Doucement, je l’avais grondé.

– Ah! monsieur Georges, vous n’êtes pas sage… Ça n’est pas bien… Et si votre grand’mère venait, et qu’elle vous vît en cet état… vous la feriez encore pleurer!…

S’étant soulevé un peu sur les coussins:

– D’abord, pourquoi m’appelles-tu «monsieur Georges»?… Tu sais que cela me déplaît…

– Je ne peux pourtant pas vous appeler «monsieur Gaston»!

– Appelle-moi «Georges» tout court… méchante…

– Ça, je ne pourrais pas… je ne pourrais jamais!

Alors il avait soupiré.

– Est-ce curieux!… Tu es donc toujours une pauvre petite esclave?

Puis il s’était tu… Et le reste de la journée s’était écoulé, moitié dans l’énervement, moitié dans le silence, qui était aussi un énervement, et plus pénible…

Après le dîner, le soir, l’orage enfin éclata.

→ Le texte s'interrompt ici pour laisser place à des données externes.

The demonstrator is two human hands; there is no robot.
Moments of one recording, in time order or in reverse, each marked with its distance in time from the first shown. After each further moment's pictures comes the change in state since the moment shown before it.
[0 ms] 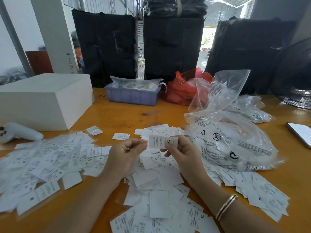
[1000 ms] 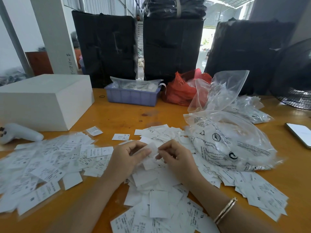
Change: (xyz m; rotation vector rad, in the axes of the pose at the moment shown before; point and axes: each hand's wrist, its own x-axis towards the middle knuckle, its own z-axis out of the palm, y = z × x) left_hand -0.002 0.000 -0.001 0.128 -0.096 0.134; right_hand -0.002 0.002 0.007 -0.264 -0.098 0.029
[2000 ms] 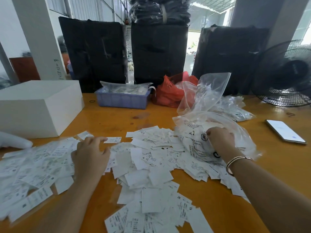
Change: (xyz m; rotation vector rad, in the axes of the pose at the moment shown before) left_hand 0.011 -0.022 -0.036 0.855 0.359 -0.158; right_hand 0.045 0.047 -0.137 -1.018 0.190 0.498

Le vent se mit à souffler avec violence, la mer à battre la digue avec un grand bruit sourd… M. Georges ne voulut pas se coucher… Il sentait qu’il lui serait impossible de dormir, et c’est si long, dans un lit, les nuits sans sommeil!… Lui, sur la chaise longue, moi, assise près d’une petite table sur laquelle brûlait, voilée d’un abat-jour, une lampe qui répandait autour de nous une clarté rose et très douce, nous ne disions rien… Quoique ses yeux fussent plus brillants que de coutume, M. Georges semblait plus calme… et le reflet rose de la lampe avivait son teint, dessinait, dans de la lumière, les traits de sa figure fine et charmante… Moi, je travaillais à un ouvrage de couture.